The perimeter of a rectangle garden is 104 ft. The length of the garden is 8 less than twice the width. What are the dimensions of the garden.
2 L + 2 w = 104
so L + w = 52 and L = (52-w)
L + 8 = 2 w
52 - w + 8 = 2 w
w = 30
L = 52 - 30 = 22
To find the dimensions of the garden, we need to set up a system of equations based on the given information.
Let's denote the width of the garden as 'w' and the length as 'l'.

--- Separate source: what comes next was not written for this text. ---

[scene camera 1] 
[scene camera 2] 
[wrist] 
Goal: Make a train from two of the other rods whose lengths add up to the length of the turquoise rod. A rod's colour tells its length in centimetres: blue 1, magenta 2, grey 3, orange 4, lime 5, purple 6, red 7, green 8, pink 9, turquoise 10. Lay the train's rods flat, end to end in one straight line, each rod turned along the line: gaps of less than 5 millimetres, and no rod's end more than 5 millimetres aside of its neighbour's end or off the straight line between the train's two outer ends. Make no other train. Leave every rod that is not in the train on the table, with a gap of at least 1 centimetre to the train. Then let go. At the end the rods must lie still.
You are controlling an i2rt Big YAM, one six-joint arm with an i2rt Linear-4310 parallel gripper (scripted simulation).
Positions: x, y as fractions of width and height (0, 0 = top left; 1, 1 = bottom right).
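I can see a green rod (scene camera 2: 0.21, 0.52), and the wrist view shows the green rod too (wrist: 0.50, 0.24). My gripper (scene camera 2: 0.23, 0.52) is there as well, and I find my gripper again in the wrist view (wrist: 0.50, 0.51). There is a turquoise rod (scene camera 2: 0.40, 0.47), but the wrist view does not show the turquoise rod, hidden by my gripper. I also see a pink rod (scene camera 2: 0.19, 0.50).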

From the given information, we have two equations:
1. The perimeter of a rectangle is given by the formula: P = 2(l + w)
Plugging in the given perimeter value of 104 ft, we get: 104 = 2(l + w)
2. The length of the garden is 8 less than twice the width: l = 2w - 8
Now, we can solve this system of equations.
Let's substitute equation 2 into equation 1:
104 = 2(l + w)
104 = 2((2w - 8) + w)
104 = 2(3w - 8)
104 = 6w - 16
120 = 6w
w = 20
Now, substitute the value of w back into equation 2 to find l:
l = 2w - 8
l = 2(20) - 8
l = 40 - 8
l = 32
Therefore, the dimensions of the rectangle garden are width = 20 ft and length = 32 ft.